A relation R is a weak bisimulation iff for every two processes P and Q, if (P, Q) is in R, then

• If P -a-> P' then there exists Q' such that Q =a=> Q' and (P', Q') is in R.
• If Q -a-> Q' then there exists P' such that P =a=> P' and (P', Q') is in R.
We will say that two processes P and Q are weakly bisimilar iff there exists a weak bisimulation relation R such that (P,Q) is in R

## Process algebra

Process algebra is the axiomatic approach to process theory. A process algebra is any system of axioms that extablishes a theory of equality over processes.
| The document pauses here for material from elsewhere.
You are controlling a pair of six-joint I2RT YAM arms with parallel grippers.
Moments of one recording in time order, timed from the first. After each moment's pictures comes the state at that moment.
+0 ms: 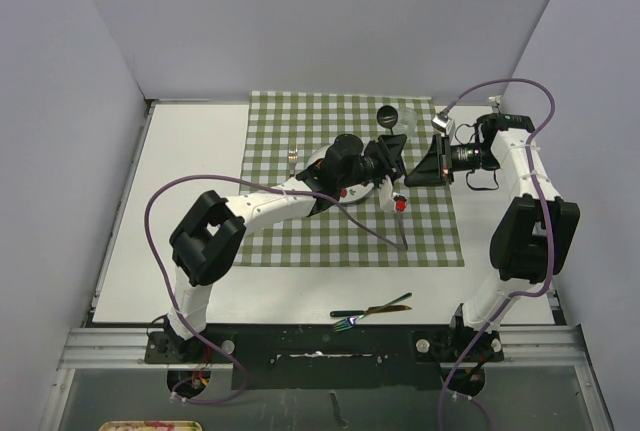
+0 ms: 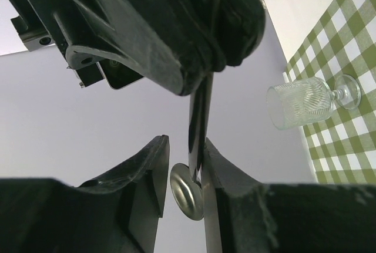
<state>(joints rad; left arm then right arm) -0.88 1.99 1.49 0.36 0.27 1.73 -0.12 1.76 1.55 -1.39 -1.21 -0.33</state>
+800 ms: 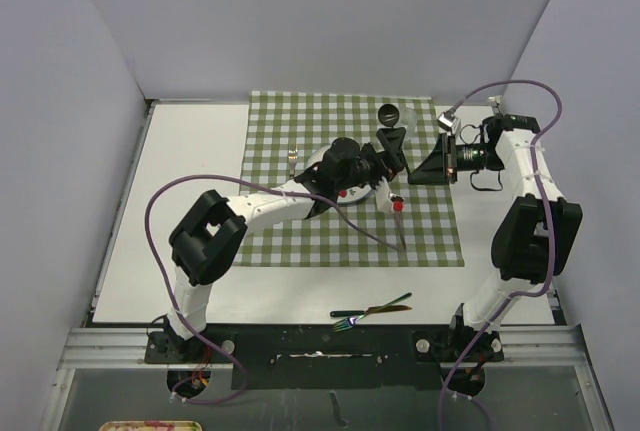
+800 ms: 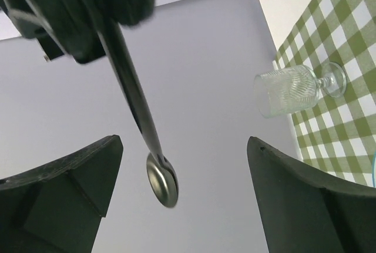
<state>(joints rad) -0.87 1.99 1.45 0.40 0.23 1.72 -0.15 1.76 1.55 -1.41 -1.25 -0.36</state>
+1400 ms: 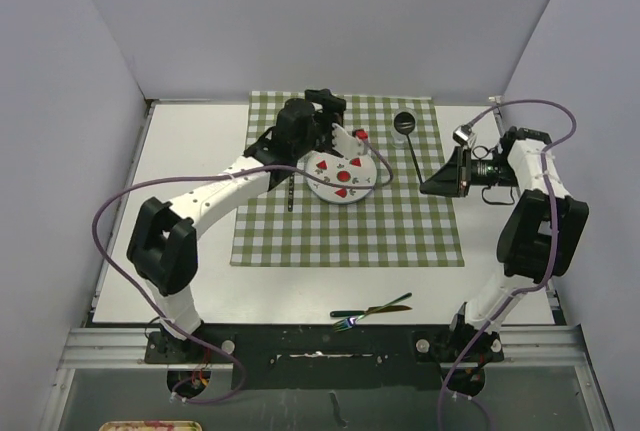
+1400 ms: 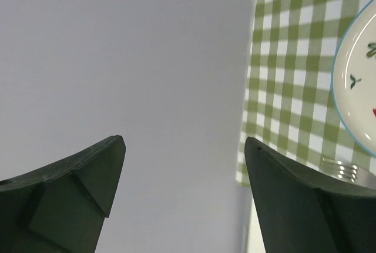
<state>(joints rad) -0.70 1.80 1.46 0.10 0.01 1.38 -0.25 1.77 1.47 -1.56 -1.30 -0.59</state>
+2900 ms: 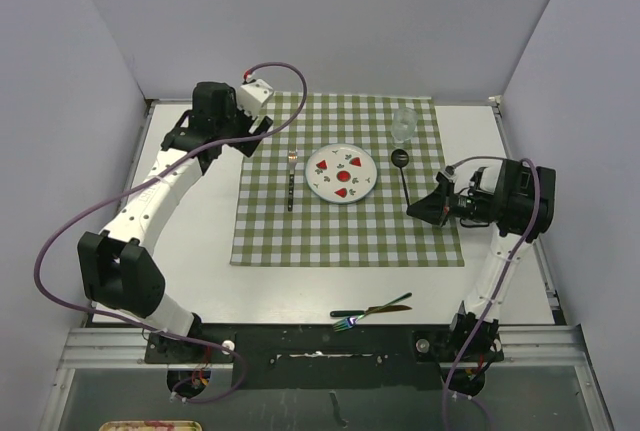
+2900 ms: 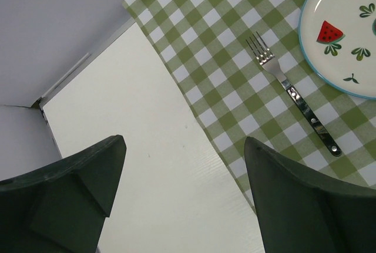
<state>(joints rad) -0.30 1.56 1.46 -0.45 0.02 0.43 -0.28 2.23 1.25 -1.64 -1.52 -1.00</state>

One particularly interesting process algebra is the one that captures the notion of (strong or weak) bisimulation. More precisely, this p.a. consists of a systems of equality axioms Ax such that Ax |= P = Q iff P is bisimilar (weakly bisimilar) to Q. For the axioms we refer to the book of Milner "Communication and Concurrency" Prentice Hall 1989 Chapter 3 and 7.